After a day to rethink its bailout plan, the government of Cyprus takes some pressure off small account holders. But this may not stem the run.

Cyprus seems to have realized what I wrote yesterday: violating your deposit insurance guarantees is a better way to start a bank run than to stabilize a banking crisis. After Cypriots rushed to withdraw their money ahead of the new rules, the Wall Street Journal reports that the government has cobbled together a new proposal: small depositors will pay a 3% "tax" on their accounts (instead of 6.75%); medium depositors (those with between €100,000 and €500,000 will be taxed at the same 10% they were supposed to pay before; and those with more than €500,000 will pay 15%.

That may check the runs on the small accounts. Now the question is: what about the big ones? Will the foreign depositors view 15% as the simple cost of stashing their money out of the watchful eye of their own government? Or will they seek a new haven?

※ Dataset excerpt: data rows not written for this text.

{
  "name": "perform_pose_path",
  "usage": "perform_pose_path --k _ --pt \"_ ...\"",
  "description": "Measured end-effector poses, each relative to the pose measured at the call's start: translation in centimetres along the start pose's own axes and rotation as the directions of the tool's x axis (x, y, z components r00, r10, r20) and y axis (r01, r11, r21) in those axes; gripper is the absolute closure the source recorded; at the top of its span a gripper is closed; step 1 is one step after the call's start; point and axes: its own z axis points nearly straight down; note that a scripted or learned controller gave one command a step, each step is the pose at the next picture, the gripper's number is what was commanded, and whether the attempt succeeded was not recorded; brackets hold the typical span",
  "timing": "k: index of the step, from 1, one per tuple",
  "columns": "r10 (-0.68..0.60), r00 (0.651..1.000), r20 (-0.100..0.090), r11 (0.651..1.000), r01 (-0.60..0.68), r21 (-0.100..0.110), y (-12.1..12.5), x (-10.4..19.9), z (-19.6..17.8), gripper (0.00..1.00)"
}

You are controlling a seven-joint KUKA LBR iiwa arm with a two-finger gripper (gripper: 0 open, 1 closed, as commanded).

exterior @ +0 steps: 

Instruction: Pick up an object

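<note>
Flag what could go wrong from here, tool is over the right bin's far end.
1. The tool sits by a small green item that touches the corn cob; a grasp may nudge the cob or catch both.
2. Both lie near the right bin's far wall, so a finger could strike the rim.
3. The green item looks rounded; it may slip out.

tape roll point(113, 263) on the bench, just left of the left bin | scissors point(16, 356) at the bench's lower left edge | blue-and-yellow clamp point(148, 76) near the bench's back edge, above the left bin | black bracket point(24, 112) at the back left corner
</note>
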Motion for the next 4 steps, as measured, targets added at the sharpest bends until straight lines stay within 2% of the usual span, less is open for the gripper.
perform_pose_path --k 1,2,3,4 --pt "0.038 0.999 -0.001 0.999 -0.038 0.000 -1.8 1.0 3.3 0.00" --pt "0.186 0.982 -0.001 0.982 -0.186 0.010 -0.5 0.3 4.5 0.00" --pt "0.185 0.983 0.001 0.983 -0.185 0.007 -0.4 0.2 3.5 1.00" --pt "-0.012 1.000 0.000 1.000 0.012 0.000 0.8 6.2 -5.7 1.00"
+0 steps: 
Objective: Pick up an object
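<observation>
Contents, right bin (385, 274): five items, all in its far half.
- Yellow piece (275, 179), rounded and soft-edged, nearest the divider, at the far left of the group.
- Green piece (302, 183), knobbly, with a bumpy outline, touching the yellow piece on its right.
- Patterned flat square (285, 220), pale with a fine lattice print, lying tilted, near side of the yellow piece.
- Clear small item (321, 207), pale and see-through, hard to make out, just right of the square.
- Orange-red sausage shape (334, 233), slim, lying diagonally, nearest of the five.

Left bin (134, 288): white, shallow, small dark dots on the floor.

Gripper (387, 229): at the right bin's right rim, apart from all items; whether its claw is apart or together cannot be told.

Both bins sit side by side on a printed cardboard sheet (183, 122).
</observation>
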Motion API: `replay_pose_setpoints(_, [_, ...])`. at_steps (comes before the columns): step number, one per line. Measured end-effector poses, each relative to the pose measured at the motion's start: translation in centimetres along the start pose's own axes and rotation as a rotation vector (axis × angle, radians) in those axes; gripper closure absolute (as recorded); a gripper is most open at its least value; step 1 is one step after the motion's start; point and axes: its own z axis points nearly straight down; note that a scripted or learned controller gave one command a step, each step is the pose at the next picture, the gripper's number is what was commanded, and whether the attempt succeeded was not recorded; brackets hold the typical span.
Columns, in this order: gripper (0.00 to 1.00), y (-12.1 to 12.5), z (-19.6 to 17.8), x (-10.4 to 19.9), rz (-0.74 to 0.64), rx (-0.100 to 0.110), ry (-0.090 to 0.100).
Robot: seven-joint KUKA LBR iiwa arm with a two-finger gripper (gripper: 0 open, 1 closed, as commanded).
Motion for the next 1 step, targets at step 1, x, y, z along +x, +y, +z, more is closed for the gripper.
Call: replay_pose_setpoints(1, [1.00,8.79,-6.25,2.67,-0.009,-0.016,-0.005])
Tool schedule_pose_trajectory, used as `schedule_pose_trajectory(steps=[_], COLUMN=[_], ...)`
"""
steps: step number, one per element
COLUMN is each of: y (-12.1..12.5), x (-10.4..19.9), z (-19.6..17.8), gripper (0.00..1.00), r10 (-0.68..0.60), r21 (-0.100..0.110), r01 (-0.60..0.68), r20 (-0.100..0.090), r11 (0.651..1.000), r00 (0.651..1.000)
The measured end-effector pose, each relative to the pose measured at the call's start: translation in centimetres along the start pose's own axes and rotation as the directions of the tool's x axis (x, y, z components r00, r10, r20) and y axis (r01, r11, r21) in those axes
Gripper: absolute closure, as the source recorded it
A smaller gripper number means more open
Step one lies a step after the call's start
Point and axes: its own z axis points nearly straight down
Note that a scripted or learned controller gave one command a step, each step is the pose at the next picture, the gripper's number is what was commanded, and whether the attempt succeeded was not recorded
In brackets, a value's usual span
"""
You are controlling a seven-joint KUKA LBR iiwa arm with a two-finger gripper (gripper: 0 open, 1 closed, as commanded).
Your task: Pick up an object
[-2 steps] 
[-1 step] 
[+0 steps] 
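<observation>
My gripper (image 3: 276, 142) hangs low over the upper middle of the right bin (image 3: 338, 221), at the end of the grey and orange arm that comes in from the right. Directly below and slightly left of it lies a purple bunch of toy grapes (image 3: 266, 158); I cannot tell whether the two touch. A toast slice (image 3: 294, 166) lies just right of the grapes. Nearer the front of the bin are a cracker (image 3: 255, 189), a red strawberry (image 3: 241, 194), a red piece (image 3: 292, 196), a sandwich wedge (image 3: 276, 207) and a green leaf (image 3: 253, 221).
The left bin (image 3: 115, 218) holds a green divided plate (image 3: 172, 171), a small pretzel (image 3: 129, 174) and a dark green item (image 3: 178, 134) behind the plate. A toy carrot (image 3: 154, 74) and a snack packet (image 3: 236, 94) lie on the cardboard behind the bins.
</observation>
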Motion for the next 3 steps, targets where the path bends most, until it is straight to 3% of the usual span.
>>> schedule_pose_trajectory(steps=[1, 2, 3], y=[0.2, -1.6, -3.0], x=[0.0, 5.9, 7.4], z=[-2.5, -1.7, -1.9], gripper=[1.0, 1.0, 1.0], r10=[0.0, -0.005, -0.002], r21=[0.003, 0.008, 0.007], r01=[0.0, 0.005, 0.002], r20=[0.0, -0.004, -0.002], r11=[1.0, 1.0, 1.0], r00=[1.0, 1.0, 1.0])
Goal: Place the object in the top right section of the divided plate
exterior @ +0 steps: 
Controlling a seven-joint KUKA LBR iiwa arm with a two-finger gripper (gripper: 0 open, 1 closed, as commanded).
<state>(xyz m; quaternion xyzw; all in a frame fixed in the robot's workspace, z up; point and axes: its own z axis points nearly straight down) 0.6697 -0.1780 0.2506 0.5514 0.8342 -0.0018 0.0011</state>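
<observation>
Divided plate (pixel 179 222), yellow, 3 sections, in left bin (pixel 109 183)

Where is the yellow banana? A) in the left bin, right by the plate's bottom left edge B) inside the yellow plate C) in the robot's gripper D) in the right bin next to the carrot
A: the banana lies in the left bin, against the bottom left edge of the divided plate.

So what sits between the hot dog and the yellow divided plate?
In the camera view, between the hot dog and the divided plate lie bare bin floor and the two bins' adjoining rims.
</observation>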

If the foreign money runs, it seems unlikely that Cyprus will be able to bail out the banks again; this desperate bank levy is, after all, what they were forced to do just to raise the $5.8 billion that the EU and the IMF demanded they contribute to the bank rescue. But the higher Cyprus raises the levy on large accounts, the more likely it is that the foreign money will flee to somewhere less shaky.

It may already be too late for Cyprus. Government guarantees are a powerful tool for fighting banking crisis, but only if they're credible. Once you've suggested that you might be willing to let people lose a lot of money, you've irrecoverably squandered a lot of that credibility. The time to stop this bank run was before it started.

Unfortunately, that's no longer an option. So all we can do is wait and see . . . and hope that if Cyprus does go down, it doesn't take the rest of the European banking system with it. In many European countries, the banking system is several times larger than the country's GDP (in the US, the ratio is closer to one-to-one). Which means that many countries are potentially vulnerable to a run, because in extremis, their governments could not possibly provide enough money to bail out the whole system. As long as people think that they have deposit insurance and other implicit government guarantees, the banks are good . . . but if push actually comes to shove, and things get really bad, they will not be able to step in and do what the US government did in 2008, writing checks large enough to actually quel the panic.